Activity:
All of the data needs to be repeated exactly.
[[ Stored data, beginning ]]
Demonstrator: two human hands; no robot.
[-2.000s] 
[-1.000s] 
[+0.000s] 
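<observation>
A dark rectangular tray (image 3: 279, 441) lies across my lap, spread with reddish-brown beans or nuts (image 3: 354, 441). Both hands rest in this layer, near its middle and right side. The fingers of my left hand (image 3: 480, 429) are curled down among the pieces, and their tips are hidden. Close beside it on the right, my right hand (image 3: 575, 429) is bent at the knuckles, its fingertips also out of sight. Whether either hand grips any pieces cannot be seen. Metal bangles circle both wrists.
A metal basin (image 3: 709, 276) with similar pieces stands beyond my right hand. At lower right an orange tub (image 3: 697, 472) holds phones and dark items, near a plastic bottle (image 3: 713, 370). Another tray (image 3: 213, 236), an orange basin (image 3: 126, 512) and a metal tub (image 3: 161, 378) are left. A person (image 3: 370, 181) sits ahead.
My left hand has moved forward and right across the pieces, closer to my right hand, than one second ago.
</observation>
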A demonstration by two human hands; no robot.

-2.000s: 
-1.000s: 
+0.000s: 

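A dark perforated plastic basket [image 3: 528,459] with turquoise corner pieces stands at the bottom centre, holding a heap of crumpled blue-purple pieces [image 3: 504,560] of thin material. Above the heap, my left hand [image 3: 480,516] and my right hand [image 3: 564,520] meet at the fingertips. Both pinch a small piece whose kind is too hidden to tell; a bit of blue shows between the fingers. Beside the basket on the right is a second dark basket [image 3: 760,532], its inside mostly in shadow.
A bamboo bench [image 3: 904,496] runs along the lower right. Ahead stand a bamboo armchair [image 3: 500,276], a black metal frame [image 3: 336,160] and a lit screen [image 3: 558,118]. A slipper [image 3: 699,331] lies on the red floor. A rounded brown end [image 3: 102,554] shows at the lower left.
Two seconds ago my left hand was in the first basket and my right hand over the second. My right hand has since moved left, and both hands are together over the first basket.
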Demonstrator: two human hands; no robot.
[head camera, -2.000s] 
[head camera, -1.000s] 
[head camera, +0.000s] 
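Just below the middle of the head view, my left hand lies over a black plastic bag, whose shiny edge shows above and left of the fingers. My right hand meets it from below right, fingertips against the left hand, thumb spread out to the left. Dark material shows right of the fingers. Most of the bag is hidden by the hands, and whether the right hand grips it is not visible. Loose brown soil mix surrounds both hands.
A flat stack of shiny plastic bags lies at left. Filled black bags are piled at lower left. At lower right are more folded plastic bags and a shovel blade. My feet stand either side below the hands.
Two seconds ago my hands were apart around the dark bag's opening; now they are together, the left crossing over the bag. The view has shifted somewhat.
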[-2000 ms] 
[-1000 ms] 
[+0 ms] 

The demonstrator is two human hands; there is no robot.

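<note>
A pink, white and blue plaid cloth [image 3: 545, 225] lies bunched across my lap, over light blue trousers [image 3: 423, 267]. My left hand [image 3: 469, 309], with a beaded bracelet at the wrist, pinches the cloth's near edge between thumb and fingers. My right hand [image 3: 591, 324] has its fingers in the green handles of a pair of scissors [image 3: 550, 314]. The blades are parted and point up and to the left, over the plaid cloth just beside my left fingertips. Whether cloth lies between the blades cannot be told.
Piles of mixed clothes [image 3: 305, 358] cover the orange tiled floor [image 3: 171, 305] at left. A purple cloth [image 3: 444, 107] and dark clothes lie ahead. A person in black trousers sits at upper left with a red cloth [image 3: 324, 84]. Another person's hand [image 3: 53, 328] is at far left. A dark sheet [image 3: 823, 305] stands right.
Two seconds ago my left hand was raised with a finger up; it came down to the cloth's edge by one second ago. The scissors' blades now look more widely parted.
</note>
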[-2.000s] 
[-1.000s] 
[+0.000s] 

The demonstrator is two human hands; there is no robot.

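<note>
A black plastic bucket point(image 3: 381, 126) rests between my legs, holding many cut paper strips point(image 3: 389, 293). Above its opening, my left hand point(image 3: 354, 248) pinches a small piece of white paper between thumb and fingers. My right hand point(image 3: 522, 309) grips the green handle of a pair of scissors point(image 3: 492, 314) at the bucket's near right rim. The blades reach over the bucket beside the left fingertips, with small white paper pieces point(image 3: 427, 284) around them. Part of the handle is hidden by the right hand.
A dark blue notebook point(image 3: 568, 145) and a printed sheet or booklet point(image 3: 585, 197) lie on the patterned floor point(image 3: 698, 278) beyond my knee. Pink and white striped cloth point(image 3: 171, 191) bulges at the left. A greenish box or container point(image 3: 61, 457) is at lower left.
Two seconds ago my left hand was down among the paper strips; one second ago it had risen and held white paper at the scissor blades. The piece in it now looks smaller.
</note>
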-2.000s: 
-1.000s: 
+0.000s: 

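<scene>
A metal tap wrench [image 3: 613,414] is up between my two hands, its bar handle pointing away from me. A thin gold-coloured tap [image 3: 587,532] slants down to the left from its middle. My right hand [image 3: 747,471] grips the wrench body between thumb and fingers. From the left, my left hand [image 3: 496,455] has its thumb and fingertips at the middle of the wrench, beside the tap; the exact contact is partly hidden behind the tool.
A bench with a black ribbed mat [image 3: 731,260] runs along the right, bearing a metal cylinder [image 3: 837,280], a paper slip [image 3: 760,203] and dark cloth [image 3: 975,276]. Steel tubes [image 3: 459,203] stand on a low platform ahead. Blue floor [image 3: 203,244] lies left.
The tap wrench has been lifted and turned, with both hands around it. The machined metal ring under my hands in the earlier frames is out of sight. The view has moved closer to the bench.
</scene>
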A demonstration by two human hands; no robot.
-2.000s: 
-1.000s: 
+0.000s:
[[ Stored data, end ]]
Solution below:
Demonstrator: two human hands; no robot.
[-2.000s] 
[-1.000s] 
[+0.000s] 
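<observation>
A dark rectangular tray (image 3: 279, 441) lies across my lap, spread with reddish-brown beans or nuts (image 3: 354, 441). Both hands rest in this layer, near its middle and right side. The fingers of my left hand (image 3: 480, 429) are curled down among the pieces, and their tips are hidden. Close beside it on the right, my right hand (image 3: 575, 429) is bent at the knuckles, its fingertips also out of sight. Whether either hand grips any pieces cannot be seen. Metal bangles circle both wrists.
A metal basin (image 3: 709, 276) with similar pieces stands beyond my right hand. At lower right an orange tub (image 3: 697, 472) holds phones and dark items, near a plastic bottle (image 3: 713, 370). Another tray (image 3: 213, 236), an orange basin (image 3: 126, 512) and a metal tub (image 3: 161, 378) are left. A person (image 3: 370, 181) sits ahead.
My left hand has moved forward and right across the pieces, closer to my right hand, than one second ago.
</observation>
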A demonstration by two human hands; no robot.

-2.000s: 
-1.000s: 
+0.000s: 

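A dark perforated plastic basket [image 3: 528,459] with turquoise corner pieces stands at the bottom centre, holding a heap of crumpled blue-purple pieces [image 3: 504,560] of thin material. Above the heap, my left hand [image 3: 480,516] and my right hand [image 3: 564,520] meet at the fingertips. Both pinch a small piece whose kind is too hidden to tell; a bit of blue shows between the fingers. Beside the basket on the right is a second dark basket [image 3: 760,532], its inside mostly in shadow.
A bamboo bench [image 3: 904,496] runs along the lower right. Ahead stand a bamboo armchair [image 3: 500,276], a black metal frame [image 3: 336,160] and a lit screen [image 3: 558,118]. A slipper [image 3: 699,331] lies on the red floor. A rounded brown end [image 3: 102,554] shows at the lower left.
Two seconds ago my left hand was in the first basket and my right hand over the second. My right hand has since moved left, and both hands are together over the first basket.
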Demonstrator: two human hands; no robot.
[head camera, -2.000s] 
[head camera, -1.000s] 
[head camera, +0.000s] 
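Just below the middle of the head view, my left hand lies over a black plastic bag, whose shiny edge shows above and left of the fingers. My right hand meets it from below right, fingertips against the left hand, thumb spread out to the left. Dark material shows right of the fingers. Most of the bag is hidden by the hands, and whether the right hand grips it is not visible. Loose brown soil mix surrounds both hands.
A flat stack of shiny plastic bags lies at left. Filled black bags are piled at lower left. At lower right are more folded plastic bags and a shovel blade. My feet stand either side below the hands.
Two seconds ago my hands were apart around the dark bag's opening; now they are together, the left crossing over the bag. The view has shifted somewhat.
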[-2000 ms] 
[-1000 ms] 
[+0 ms] 

The demonstrator is two human hands; there is no robot.

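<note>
A pink, white and blue plaid cloth [image 3: 545, 225] lies bunched across my lap, over light blue trousers [image 3: 423, 267]. My left hand [image 3: 469, 309], with a beaded bracelet at the wrist, pinches the cloth's near edge between thumb and fingers. My right hand [image 3: 591, 324] has its fingers in the green handles of a pair of scissors [image 3: 550, 314]. The blades are parted and point up and to the left, over the plaid cloth just beside my left fingertips. Whether cloth lies between the blades cannot be told.
Piles of mixed clothes [image 3: 305, 358] cover the orange tiled floor [image 3: 171, 305] at left. A purple cloth [image 3: 444, 107] and dark clothes lie ahead. A person in black trousers sits at upper left with a red cloth [image 3: 324, 84]. Another person's hand [image 3: 53, 328] is at far left. A dark sheet [image 3: 823, 305] stands right.
Two seconds ago my left hand was raised with a finger up; it came down to the cloth's edge by one second ago. The scissors' blades now look more widely parted.
</note>
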[-2.000s] 
[-1.000s] 
[+0.000s] 

The demonstrator is two human hands; there is no robot.

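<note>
A black plastic bucket point(image 3: 381, 126) rests between my legs, holding many cut paper strips point(image 3: 389, 293). Above its opening, my left hand point(image 3: 354, 248) pinches a small piece of white paper between thumb and fingers. My right hand point(image 3: 522, 309) grips the green handle of a pair of scissors point(image 3: 492, 314) at the bucket's near right rim. The blades reach over the bucket beside the left fingertips, with small white paper pieces point(image 3: 427, 284) around them. Part of the handle is hidden by the right hand.
A dark blue notebook point(image 3: 568, 145) and a printed sheet or booklet point(image 3: 585, 197) lie on the patterned floor point(image 3: 698, 278) beyond my knee. Pink and white striped cloth point(image 3: 171, 191) bulges at the left. A greenish box or container point(image 3: 61, 457) is at lower left.
Two seconds ago my left hand was down among the paper strips; one second ago it had risen and held white paper at the scissor blades. The piece in it now looks smaller.
</note>
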-2.000s: 
-1.000s: 
+0.000s: 

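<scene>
A metal tap wrench [image 3: 613,414] is up between my two hands, its bar handle pointing away from me. A thin gold-coloured tap [image 3: 587,532] slants down to the left from its middle. My right hand [image 3: 747,471] grips the wrench body between thumb and fingers. From the left, my left hand [image 3: 496,455] has its thumb and fingertips at the middle of the wrench, beside the tap; the exact contact is partly hidden behind the tool.
A bench with a black ribbed mat [image 3: 731,260] runs along the right, bearing a metal cylinder [image 3: 837,280], a paper slip [image 3: 760,203] and dark cloth [image 3: 975,276]. Steel tubes [image 3: 459,203] stand on a low platform ahead. Blue floor [image 3: 203,244] lies left.
The tap wrench has been lifted and turned, with both hands around it. The machined metal ring under my hands in the earlier frames is out of sight. The view has moved closer to the bench.
</scene>
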A demonstration by two human hands; no robot.
-2.000s: 
-1.000s: 
+0.000s:

The exercise requires no additional answer.